I'm so in love with my gorgeous baby! I just had to share some pictures! But of course pictures never capture how adorable they actually look in person! So here is my Shae!


----------



## Pandemonium (Jul 27, 2013)




----------



## Pandemonium (Jul 27, 2013)

Share any pictures you have as well! I'd love to see them


----------



## bugster (Aug 18, 2012)

She is adorable! She looks so comfortable. Have fun with your little girl!


----------



## Pandemonium (Jul 27, 2013)

Thank you! Haha yeah she loves sleeping on my lap she rolls around for a good 5-10 minutes before finally sleeping tho!


----------



## MochiAndMe (Jul 13, 2013)

She's very cute!


----------



## abbys (Oct 13, 2012)

So pretty!
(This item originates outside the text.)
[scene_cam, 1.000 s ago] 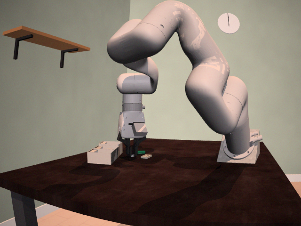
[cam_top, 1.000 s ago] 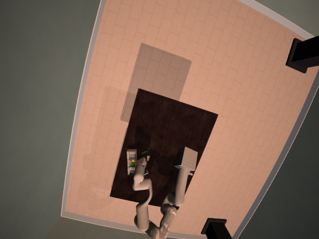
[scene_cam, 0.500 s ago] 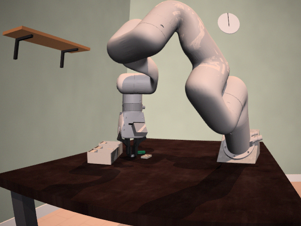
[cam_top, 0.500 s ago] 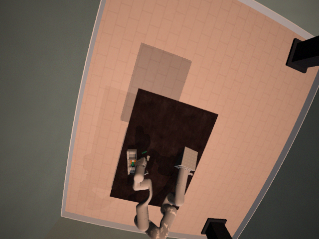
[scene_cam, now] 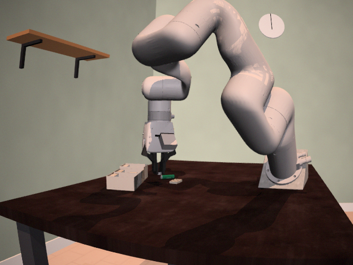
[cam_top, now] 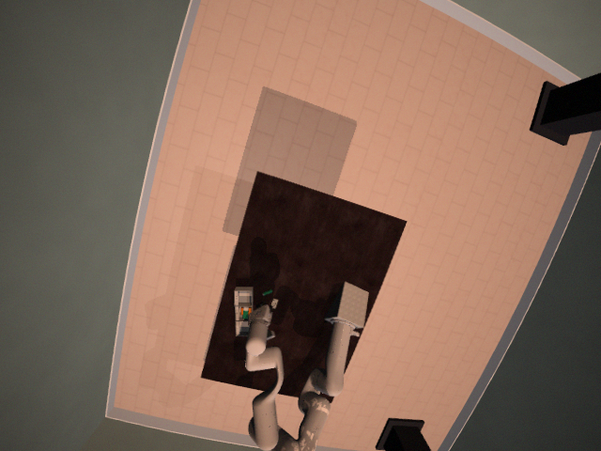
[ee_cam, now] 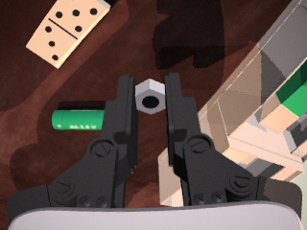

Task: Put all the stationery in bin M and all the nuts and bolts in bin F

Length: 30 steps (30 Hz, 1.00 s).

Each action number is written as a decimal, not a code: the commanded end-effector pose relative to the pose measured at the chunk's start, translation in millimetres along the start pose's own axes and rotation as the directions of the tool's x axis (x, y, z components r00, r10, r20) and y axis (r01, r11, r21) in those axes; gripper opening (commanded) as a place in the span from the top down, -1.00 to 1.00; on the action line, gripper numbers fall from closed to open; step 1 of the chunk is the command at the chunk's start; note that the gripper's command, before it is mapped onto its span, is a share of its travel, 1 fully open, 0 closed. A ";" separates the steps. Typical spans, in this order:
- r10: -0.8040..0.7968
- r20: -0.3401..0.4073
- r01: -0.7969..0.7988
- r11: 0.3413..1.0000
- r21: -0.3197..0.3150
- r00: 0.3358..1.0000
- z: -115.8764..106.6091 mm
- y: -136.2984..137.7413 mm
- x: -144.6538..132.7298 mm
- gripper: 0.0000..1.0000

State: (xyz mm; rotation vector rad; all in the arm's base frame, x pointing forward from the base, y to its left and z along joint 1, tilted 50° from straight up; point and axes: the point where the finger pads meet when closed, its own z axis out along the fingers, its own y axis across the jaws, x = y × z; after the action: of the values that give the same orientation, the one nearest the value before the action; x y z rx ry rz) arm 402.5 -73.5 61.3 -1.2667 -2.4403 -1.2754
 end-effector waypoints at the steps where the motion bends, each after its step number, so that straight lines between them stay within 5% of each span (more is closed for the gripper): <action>1: -0.001 0.002 0.001 1.000 -0.001 1.000 -13.8 0.6 -0.6 1.00; 10: -0.001 0.002 0.001 1.000 -0.001 1.000 -37.2 0.6 -0.6 1.00; 27: -0.001 0.002 0.001 1.000 -0.001 1.000 -43.6 0.5 -0.5 1.00; 30: -0.001 0.002 0.001 1.000 -0.001 1.000 -43.7 16.6 7.6 1.00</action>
State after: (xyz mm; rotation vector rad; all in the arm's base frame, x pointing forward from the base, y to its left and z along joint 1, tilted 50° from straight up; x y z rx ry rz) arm 392.4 -101.4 91.5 -1.2681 -2.4373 -1.2756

And she looks so cozy and relaxed!


----------



## Pandemonium (Jul 27, 2013)

Whenever she sleeps she splats! Or she lays on her back a lets me rub her little tummy  she's adorable


----------



## Pandemonium (Jul 27, 2013)




----------



## shetland (Sep 2, 2008)

Well, we all know I can never get enough pictures of little Miss Shae!!!


----------



## AngelaH (Jul 24, 2012)

Awwww such a cute sweet little thing!


----------